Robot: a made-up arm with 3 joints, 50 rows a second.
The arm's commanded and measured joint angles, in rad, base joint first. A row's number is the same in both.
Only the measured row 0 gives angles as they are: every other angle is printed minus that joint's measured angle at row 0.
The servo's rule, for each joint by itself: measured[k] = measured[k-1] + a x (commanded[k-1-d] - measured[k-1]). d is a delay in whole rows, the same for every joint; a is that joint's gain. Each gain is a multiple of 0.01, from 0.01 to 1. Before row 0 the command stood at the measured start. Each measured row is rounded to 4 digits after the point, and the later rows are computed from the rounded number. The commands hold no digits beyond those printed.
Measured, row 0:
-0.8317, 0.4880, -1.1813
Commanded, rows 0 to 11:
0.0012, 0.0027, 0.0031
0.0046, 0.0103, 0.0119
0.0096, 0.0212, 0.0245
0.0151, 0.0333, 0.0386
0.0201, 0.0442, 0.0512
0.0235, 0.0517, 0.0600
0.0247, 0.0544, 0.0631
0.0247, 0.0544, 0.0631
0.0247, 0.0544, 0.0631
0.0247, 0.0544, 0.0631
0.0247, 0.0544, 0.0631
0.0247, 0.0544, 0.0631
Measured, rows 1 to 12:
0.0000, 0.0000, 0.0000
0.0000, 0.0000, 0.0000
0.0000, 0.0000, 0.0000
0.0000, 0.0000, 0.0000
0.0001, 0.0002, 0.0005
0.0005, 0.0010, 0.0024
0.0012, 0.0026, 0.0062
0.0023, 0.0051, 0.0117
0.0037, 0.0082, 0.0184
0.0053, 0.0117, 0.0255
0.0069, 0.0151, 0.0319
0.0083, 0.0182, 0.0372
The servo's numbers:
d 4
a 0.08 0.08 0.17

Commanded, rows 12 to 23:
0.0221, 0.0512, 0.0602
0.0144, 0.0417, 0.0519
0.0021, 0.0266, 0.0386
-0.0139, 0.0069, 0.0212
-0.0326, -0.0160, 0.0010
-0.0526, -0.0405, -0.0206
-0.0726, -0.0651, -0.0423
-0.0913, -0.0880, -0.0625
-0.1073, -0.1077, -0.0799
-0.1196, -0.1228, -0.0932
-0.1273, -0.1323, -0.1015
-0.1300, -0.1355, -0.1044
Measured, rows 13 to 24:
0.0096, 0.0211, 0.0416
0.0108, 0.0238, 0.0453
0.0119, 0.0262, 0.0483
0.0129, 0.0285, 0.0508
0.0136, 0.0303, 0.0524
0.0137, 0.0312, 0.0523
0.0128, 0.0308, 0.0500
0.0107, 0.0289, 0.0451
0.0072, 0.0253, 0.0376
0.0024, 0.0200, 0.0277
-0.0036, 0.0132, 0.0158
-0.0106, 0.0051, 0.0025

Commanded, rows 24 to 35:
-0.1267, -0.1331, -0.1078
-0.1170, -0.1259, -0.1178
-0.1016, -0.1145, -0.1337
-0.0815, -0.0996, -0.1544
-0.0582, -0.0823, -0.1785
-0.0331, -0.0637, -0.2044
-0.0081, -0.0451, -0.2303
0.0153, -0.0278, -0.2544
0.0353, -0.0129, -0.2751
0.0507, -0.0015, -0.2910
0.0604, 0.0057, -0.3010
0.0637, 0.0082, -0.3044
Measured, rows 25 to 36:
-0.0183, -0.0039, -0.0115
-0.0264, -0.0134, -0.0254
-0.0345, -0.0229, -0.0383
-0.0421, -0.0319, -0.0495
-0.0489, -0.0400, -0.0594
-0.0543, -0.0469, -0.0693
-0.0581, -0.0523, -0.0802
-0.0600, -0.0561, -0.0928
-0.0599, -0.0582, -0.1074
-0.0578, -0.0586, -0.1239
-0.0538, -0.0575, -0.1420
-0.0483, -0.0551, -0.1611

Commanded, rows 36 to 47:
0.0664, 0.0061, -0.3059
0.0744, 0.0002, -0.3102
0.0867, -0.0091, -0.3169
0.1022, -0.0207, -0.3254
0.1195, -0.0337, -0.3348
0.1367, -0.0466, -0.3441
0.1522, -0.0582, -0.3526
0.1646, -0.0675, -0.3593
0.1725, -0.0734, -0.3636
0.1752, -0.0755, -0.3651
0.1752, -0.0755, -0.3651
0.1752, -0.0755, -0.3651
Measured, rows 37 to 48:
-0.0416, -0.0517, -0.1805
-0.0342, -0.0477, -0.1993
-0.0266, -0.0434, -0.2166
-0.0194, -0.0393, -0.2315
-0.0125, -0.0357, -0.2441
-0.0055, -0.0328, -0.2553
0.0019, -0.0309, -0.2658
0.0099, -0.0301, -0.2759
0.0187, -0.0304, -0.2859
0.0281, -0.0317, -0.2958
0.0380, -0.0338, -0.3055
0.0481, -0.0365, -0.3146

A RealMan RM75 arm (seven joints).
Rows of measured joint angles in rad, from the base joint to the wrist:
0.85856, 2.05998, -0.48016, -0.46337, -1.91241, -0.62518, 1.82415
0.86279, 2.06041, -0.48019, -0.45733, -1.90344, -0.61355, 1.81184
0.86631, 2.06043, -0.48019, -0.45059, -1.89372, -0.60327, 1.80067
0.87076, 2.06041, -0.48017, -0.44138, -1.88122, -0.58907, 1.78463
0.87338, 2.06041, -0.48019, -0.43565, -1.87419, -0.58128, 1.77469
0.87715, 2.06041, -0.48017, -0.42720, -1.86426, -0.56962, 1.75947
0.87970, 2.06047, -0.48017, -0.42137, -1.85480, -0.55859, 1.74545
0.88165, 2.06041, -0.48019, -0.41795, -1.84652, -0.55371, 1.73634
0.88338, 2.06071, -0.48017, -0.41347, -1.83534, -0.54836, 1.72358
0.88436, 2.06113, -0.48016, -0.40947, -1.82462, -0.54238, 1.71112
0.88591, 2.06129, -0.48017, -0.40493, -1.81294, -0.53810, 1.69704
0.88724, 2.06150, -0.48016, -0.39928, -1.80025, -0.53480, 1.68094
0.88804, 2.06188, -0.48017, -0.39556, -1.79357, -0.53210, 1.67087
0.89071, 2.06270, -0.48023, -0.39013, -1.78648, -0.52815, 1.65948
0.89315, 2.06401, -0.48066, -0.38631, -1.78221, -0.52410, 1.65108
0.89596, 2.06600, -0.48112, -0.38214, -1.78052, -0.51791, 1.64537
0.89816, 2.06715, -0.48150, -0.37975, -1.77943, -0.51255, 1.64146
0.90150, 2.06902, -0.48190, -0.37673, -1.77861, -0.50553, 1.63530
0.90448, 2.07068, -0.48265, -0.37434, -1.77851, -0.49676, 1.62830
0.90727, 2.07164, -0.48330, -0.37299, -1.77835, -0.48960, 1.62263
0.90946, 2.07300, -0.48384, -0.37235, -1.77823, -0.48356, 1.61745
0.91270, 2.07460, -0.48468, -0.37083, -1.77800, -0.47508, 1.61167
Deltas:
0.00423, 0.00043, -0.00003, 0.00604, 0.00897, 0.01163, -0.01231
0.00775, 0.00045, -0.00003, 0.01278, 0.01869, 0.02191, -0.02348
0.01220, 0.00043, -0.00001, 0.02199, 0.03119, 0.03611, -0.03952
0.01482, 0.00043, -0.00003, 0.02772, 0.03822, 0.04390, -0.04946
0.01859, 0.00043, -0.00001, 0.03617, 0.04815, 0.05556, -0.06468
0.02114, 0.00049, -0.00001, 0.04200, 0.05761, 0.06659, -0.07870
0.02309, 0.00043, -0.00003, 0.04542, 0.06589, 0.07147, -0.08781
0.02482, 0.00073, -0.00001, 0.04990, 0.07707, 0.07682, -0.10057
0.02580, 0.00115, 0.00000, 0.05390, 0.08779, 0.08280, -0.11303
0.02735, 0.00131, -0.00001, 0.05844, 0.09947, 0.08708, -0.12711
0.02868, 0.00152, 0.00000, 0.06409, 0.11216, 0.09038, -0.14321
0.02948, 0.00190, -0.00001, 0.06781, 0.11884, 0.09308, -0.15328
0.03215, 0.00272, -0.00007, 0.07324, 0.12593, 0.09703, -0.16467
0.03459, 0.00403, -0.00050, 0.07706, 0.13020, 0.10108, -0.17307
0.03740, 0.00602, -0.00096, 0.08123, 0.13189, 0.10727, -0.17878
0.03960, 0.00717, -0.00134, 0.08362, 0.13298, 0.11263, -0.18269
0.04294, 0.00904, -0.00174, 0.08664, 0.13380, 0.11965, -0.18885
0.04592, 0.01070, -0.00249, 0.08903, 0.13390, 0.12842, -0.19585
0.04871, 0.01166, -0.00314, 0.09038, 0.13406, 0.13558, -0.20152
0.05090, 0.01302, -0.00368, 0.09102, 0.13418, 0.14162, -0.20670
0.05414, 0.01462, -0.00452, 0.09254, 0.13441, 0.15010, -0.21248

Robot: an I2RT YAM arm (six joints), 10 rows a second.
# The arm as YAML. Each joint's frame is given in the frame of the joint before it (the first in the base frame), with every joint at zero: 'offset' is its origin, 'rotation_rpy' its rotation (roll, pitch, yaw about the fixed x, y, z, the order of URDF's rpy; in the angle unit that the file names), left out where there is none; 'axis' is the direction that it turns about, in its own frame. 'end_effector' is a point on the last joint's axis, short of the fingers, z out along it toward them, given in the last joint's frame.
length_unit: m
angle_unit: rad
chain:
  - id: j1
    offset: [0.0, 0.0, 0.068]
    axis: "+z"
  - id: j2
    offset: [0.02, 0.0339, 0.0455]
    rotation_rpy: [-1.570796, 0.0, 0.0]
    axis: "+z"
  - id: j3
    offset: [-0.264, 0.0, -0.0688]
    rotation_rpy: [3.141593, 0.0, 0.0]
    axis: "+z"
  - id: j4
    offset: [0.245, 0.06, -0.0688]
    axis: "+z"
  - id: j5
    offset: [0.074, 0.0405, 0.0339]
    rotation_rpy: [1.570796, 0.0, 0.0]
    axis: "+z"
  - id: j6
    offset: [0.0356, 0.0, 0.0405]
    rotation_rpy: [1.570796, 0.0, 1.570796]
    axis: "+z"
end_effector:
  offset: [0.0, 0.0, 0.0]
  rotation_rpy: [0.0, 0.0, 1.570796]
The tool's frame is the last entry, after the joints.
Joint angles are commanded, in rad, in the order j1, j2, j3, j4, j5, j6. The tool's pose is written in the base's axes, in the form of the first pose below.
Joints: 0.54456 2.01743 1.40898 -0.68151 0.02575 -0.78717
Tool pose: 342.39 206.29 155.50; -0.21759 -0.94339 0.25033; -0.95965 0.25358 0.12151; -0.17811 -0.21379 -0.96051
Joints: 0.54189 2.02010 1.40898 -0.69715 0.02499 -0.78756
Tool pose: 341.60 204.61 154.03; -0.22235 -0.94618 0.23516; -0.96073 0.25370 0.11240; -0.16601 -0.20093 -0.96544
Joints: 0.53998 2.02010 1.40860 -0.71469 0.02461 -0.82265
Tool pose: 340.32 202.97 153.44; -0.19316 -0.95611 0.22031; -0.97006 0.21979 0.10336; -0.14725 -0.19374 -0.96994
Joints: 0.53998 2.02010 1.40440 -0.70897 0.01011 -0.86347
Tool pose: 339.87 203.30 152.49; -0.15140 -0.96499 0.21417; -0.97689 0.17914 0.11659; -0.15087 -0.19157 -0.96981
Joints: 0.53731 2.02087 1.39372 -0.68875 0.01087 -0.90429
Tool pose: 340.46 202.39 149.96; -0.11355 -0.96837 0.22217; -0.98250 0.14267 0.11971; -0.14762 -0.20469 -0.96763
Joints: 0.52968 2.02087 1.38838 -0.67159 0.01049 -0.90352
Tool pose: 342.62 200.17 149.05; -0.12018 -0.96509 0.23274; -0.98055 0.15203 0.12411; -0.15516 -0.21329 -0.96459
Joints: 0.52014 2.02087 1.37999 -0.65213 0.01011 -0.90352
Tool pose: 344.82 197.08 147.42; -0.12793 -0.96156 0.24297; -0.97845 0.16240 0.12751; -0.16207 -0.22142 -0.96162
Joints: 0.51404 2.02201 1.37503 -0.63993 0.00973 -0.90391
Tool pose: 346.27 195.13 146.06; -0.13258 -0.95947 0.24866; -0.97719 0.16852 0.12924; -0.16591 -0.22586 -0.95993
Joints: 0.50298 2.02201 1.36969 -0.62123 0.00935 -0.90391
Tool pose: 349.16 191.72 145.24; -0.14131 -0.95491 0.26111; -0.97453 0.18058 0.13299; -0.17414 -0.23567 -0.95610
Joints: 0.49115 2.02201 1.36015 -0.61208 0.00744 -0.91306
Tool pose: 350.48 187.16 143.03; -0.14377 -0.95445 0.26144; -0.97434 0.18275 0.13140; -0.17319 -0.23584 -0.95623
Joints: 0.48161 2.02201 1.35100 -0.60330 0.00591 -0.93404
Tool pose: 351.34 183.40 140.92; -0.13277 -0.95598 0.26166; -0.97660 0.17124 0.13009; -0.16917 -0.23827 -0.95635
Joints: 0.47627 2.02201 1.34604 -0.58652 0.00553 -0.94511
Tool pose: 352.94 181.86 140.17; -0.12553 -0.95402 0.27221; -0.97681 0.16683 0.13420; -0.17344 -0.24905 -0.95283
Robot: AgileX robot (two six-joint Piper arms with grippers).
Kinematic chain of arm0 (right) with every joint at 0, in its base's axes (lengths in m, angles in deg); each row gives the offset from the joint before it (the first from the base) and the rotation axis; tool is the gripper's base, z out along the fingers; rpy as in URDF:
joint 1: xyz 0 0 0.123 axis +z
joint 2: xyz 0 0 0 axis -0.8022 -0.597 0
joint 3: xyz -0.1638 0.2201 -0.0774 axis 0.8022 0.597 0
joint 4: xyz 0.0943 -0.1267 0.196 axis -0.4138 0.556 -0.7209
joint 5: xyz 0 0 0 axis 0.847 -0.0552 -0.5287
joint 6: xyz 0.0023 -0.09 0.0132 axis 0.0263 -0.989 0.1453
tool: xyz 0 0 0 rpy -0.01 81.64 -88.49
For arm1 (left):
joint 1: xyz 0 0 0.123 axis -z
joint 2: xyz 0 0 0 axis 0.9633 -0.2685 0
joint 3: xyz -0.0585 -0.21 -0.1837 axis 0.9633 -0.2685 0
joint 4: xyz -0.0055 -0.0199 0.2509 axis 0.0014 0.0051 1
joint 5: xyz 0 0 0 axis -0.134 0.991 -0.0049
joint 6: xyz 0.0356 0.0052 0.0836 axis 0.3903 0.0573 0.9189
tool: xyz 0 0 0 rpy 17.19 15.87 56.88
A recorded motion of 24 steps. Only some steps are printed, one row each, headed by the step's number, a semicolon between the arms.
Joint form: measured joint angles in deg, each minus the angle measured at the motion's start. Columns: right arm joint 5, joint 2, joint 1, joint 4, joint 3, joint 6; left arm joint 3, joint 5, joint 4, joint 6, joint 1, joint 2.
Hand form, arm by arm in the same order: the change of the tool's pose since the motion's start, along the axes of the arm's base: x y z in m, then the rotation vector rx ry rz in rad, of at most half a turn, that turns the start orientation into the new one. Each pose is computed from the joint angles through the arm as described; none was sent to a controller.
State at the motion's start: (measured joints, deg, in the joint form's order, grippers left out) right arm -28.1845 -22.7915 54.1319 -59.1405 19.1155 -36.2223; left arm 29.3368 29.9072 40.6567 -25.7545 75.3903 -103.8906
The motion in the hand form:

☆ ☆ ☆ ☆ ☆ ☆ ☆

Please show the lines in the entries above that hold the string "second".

Robot: a made-up arm with 3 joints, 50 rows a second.
Robot: an I2RT YAM arm (six joints), 10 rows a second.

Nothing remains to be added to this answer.